New research from the UK government claims that the average cost of a data breach to a large UK enterprise has more than doubled since 2014, underlining the growing impact of cybercrime on the British economy.
Carried out in collaboration with PwC, the 2015 edition of the Department for Business, Innovation and Skills’ Information Security Breaches Survey estimated that major firms incur costs of between £1.45 million and £3.14 million per cyber attack or accidental data disclosure incident.
In the 2014 report, the range was just £600,000 to £1.15 million. Data breaches have also become more frequent since then, with nine out of ten large enterprises (90 per cent) having now fallen victim to such an incident compared with just 81 per cent a year ago.

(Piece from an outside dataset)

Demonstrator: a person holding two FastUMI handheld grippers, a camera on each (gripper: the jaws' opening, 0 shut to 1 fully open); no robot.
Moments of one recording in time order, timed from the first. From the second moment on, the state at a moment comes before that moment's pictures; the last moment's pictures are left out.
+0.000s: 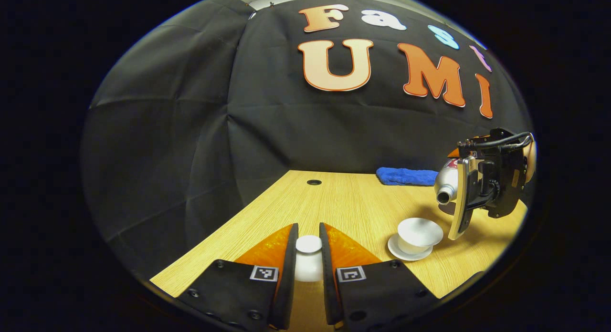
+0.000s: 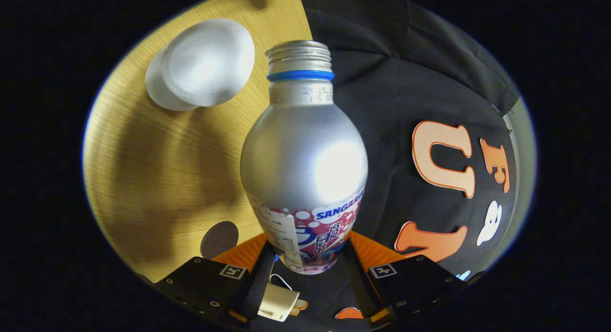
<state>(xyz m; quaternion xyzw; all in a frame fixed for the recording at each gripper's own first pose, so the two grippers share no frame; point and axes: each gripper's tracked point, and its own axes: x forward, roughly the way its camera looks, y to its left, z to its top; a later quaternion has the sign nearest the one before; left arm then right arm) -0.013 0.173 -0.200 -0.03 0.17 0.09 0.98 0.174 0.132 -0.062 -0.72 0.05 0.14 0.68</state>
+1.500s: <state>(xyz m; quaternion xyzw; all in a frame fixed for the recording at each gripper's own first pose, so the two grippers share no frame) -0.012 0.175 -0.202 -0.03 0.17 0.09 0.98 0.184 0.118 0.048 -0.79 -0.10 0.05 0.60</state>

For small businesses, the outlook is no less grave. The government and PwC said the average cost of a data breach for these organisations now lies between £75,000 and £311,000, up from £65,000 to £115,000 in 2014. Furthermore, some 74 per cent of small businesses have now fallen victim to such incidents themselves – up from 60 per cent last year.
The rising costs show how over time, data breaches have become more disruptive to their target, incurring losses as a result of both reputational damage and the difficulty of recovering key data and returning to work.
Digital economy minister Ed Vaizey commented: “The UK’s digital economy is strong and growing, which is why British businesses remain an attractive target for cyber-attack and the cost is rising dramatically.
“Businesses that take this threat seriously are not only protecting themselves and their customers’ data, but securing a competitive advantage.”